The old man’s blind eye is his one visual trait supplied by the narrator. This
singularity reveals the narrator’s obsessiveness. Poe establishes the young man's
obsession with the old man’s eye as early as the story’s second paragraph: "He had the
eye of the vulture—a pale blue eye, with a film over it" (384) This "vulture eye" is
evoked over and over again—a total of six times—to make it an almost inescapable
visual image. That a vulture is a carrion-eating scavenger that hovers over scenes of
forthcoming death, again, thanks to Poe’s imagistic artistry, manipulates a provocative
visual image into a similarly provocative kinesthetic image. With the ever-present vulture
eye looming throughout the story, it is impossible to evade the atmosphere of death and
evocations of pieces of flesh, such as those the narrator will vainly try to hide between the
scantlings beneath the floorboards. Even after his death, imputations of the old man’s
vulture eye will hover obsessively over the narrator until he cannot any longer stand the
stress and confesses his crime.
In the first sentence of the fourth paragraph (third paragraph in the body), "blind eye" links
this opening with the previous paragraph. This first sentence also lets the reader know that this
paragraph will deal with visual description of a person: ". . . one visual trait . . . ." Once again
Poe’s text is quoted and discussed.
Concluding paragraph
The fifth paragraph is the summary paragraph. It is important to sum up and conclude in an
original and compelling way, as this is the last chance the writer has to convince the reader of the
validity of the information presented.
This paragraph should include the following:
1. some reminders of what the essay has tried to prove, BUT without simply
duplicating the thesis or the introduction;
2. a meaningful effort to place the preceding discussion in perspective, to give the
essay’s readers a strong sense of what insights, in sum, this essay has now made
possible;
3. some attempt to bring the discussion full circle, by connecting the conclusion back to
something mentioned in the introduction;
4. a strong final sense that the discussion has reached its logical end.
"Thick darkness," "thread of the spider," and "vulture eye" are three central visual
images in Poe’s “Tell-Tale Heart" that stimulate senses beyond merely the visual. The
ties between such visual images and kinesthetic counterparts create a powerful emotional
synesthesia that the narrator cannot escape even after the visual images themselves have
disappeared. All conspire in the end to beset the narrator with his own recognizable
“groan of mortal terror.” Though Poe’s narrator tries to prove the ascendant powers of his
mind, claiming that “never before that night, had I felt the extent of my own powers—of
my sagacity” (385), what he really feels that night, as at no other previous time, is the
emotions wrapped up in the sensuous images of his macabre experiences.
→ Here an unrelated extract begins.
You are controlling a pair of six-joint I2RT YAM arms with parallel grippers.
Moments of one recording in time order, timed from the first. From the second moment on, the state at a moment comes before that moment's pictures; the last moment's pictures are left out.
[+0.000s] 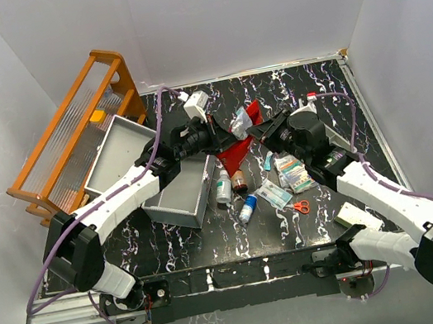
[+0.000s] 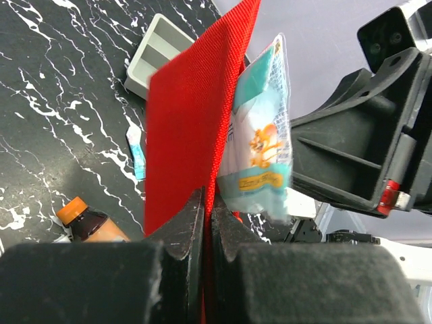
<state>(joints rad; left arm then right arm) -0.70 1.52 1.13 0.10 0.33 -0.59 0.49 1.05 0.78 0.02 0.07 1.14</state>
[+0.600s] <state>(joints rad) -0.70 1.54 1.13 0.07 0.33 -0.56 0.49 1.11 0.82 -0.15 0.09 1.13</state>
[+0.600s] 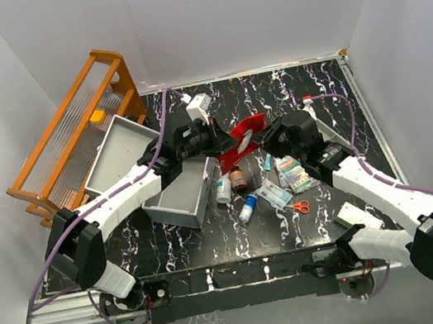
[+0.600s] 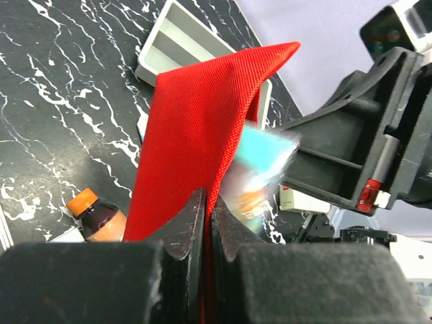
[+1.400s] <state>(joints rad) -0.70 1.62 1.14 0.06 0.29 -0.38 0.49 1.09 0.92 -0.37 0.12 0.93</state>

By the end of
the tale, the powers of his mind have been defeated by the powers of his internal feelings.
In other words, the visual has given sway to the kinesthetic. If Edgar Allan Poe was one
of Stephen King's teachers, then fans of King own spine-tingling images owe a huge debt
to that nineteenth-century creator of horror stories.
The first sentence of the concluding paragraph uses the principal words from the quotations
from each paragraph of the paper’s body. This repetition of earlier material summarizes those
three paragraphs. This re-quoting is only one of many millions of ways to handle such a
summation. In any regard, notice that the concluding paragraph NEVER merely parrots the
introductory paragraph. The next five sentences provide observations which can also be
considered a summary, not only of the content of this essay, but also of the insights into this
short story that can logically be drawn from the preceding contents of this essay. In the end, we
understand more than just Poe’s visual imagery; we better understand the whole story. The last
sentence returns to the Poe-King relationship that began this paper, bringing the whole full circle,
and providing a successful "wrap-up" that gives the paper a sense of finality.